"Late Night Hamlet" mit Charly Hübner: Ideensammlung ohne überzeugende Form
Charly Hübner hat bei den Ruhrfestspielen in Recklinghausen mit dem Solo-Abend "Late Night Hamlet" Premiere gefeiert. Die Aufführung kommt danach nach Hamburg und wird am Schauspielhaus weiterlaufen.
"Ich bin Hamlet. Also, ich heiße Hamlet. Und ich existiere nicht. Ich bin nur ein Spiegel dessen, was Sie sehen wollen." Es ist schon einige Zeit vergangen, bis diese Sätze fallen. Vorher hat das Publikum lange auf die Bühne vor einem verschlossenen Vorhang geschaut. Da steht links ein "H" aus Leuchtlampen, in der Mitte sind die gemalten Umrisse eines Körpers auf dem Boden zu sehen, rechts ein Schreibtisch mit Skyline im Hintergrund. Es soll ja eine Art Late Night Show werden.
Dann kommt ein Dialog aus den Lautsprechern. Ein weinerlicher, zweifelnder Charly Hübner im Hotelzimmer sagt seinem Regisseur Kieran Joel, dass er nicht spielen will. Immer noch betritt niemand die Bühne. Und ein Herr in der ersten Reihe regt sich auf. Natürlich ist es Hübner, der behauptet, er sei ein Juwelier aus Göttingen und wolle jetzt was sehen für sein Eintrittsgeld. Der Juwelier geht auf die Bühne, tut so, als sei er Hübner und nach all den Drehungen und Wendungen beginnt ein erster Versuch, Hamlet zu verkörpern.
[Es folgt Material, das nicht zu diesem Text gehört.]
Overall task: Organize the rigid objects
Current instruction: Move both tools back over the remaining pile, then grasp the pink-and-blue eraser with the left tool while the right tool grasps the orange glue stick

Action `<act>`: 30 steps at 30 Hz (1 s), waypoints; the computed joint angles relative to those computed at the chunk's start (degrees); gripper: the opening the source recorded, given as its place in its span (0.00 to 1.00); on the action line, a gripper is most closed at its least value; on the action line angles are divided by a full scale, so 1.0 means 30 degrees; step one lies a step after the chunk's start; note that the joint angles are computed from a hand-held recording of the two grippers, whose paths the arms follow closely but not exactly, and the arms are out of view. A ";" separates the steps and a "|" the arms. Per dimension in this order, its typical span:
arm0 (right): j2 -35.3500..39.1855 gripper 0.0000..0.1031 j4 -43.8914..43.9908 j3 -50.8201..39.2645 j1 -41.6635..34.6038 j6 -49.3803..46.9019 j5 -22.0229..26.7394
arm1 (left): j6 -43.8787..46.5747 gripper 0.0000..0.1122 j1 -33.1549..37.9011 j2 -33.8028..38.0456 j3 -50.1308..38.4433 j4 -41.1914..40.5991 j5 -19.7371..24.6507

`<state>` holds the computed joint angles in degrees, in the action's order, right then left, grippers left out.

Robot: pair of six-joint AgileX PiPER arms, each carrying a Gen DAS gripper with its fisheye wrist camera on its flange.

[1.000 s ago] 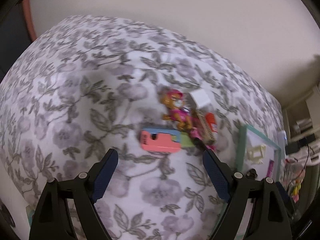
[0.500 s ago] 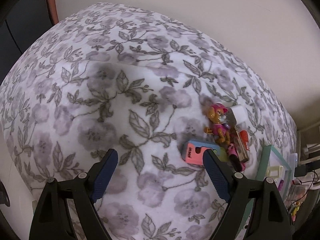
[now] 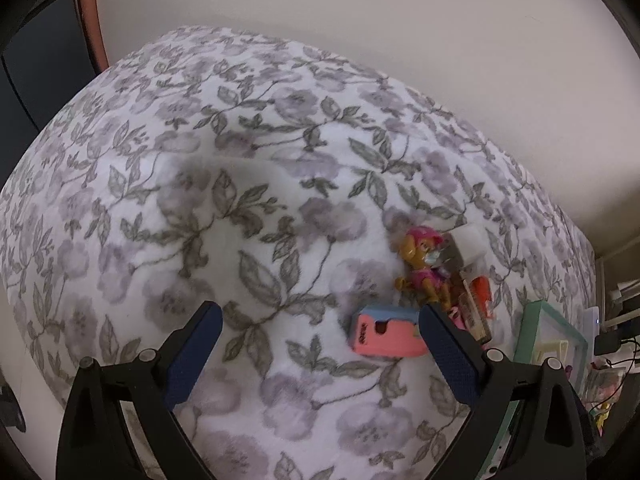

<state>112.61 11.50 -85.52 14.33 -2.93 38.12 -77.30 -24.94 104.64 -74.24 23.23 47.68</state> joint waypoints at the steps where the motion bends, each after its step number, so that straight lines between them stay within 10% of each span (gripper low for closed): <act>1: 0.0157 1.00 -0.0210 -0.0357 -0.0038 0.0347 0.0222 | 0.0191 0.88 -0.0035 0.0225 -0.0300 -0.0020 0.0058; 11: 0.1785 0.99 0.1540 -0.2975 -0.0717 -0.0021 0.1033 | 0.4100 0.88 0.0567 0.2927 -0.2864 -0.2937 0.0291; 30: 0.5915 0.64 0.2371 -0.6462 -0.0168 -0.0650 0.2094 | 0.7152 0.87 0.0736 0.6784 -0.7382 -0.4965 0.2134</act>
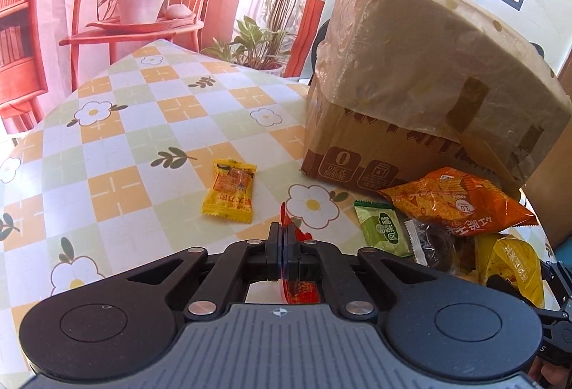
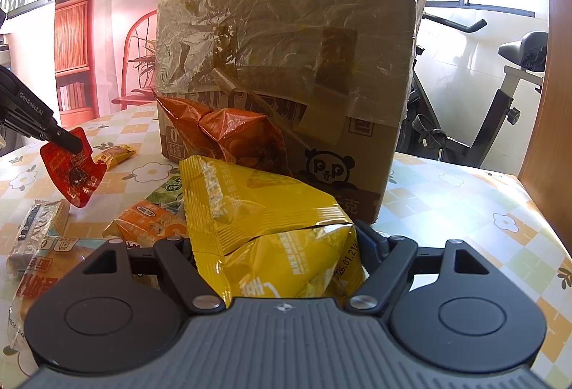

Ich bin eine der intelligentesten, wenn nicht die intelligenteste Theaterfigur der Weltgeschichte. Und da steht auf einmal ein Mann von mir in Ritterrüstung, der aussieht wie mein Vater. Das ist schon in gewisser Weise transzendentale Ironie. Szene aus "Late Night Hamlet" mit Charly Hübner
Dem Hamlet kommt Hübner nicht näher
Der Geist des Vaters tritt auf, er spricht Berliner Akzent und knurrt ins Mikrofon. Hübner zieht widerwillig eine Polizeilederjacke an und untersucht als Kommissar den Tatort. Immer wieder gibt es seltsam pointenlose Spiele und Top-Ten-Rankings, um die Welt der Late Night Shows nicht ganz zu vergessen. Dann endlich kommt Hübner zum Kern des Abends: "Ich, Hamlet, habe keinen Vaterverlust-Schmerz. Ich, Hamlet, habe auch keinen Weltschmerz. Ich habe Systemschmerz."
Hübner will den Hamlet nicht spielen. Er sieht keinen Sinn in so einer Tragödie, während gerade die Welt zerfällt. Außerdem hat er keine Lust, Publikumserwartungen zu erfüllen. Immer wieder nimmt er Anläufe, zieht sich ein altmodisches Kostüm an, spielt den Streit mit Mutter Gertrud, bricht ab. Dazwischen tönen aus den Lautsprechern weitere Dialoge mit dem Regisseur. Dem Hamlet kommt Hübner nicht näher.
"Late Night Hamlet" wirkt unfertig
Der Abend endet in der Verweigerung. Keine Duelle, keine Toten, keine Rache. Hübner geht durch die vernebelte Bühne und verschwindet. "Late Night Hamlet" dauert 75 Minuten. Eine halbe Stunde lang ist der Abend ein interessanter Essay über die Nicht-Spielbarkeit dieser Rolle, intelligent, philosophisch und persönlich. Damit die Aufführung abendfüllend wird, blähen Hübner und Regisseur Kieran Joel sie mit überflüssigem und witzlosem Kram auf. Vielleicht wäre es sinnvoll gewesen, eine Autorin oder einen Autor hinzuziehen - oder wenigstens eine Dramaturgie. So wirkt "Late Night Hamlet" unfertig, wie eine Ideensammlung, der eine überzeugende Form fehlt.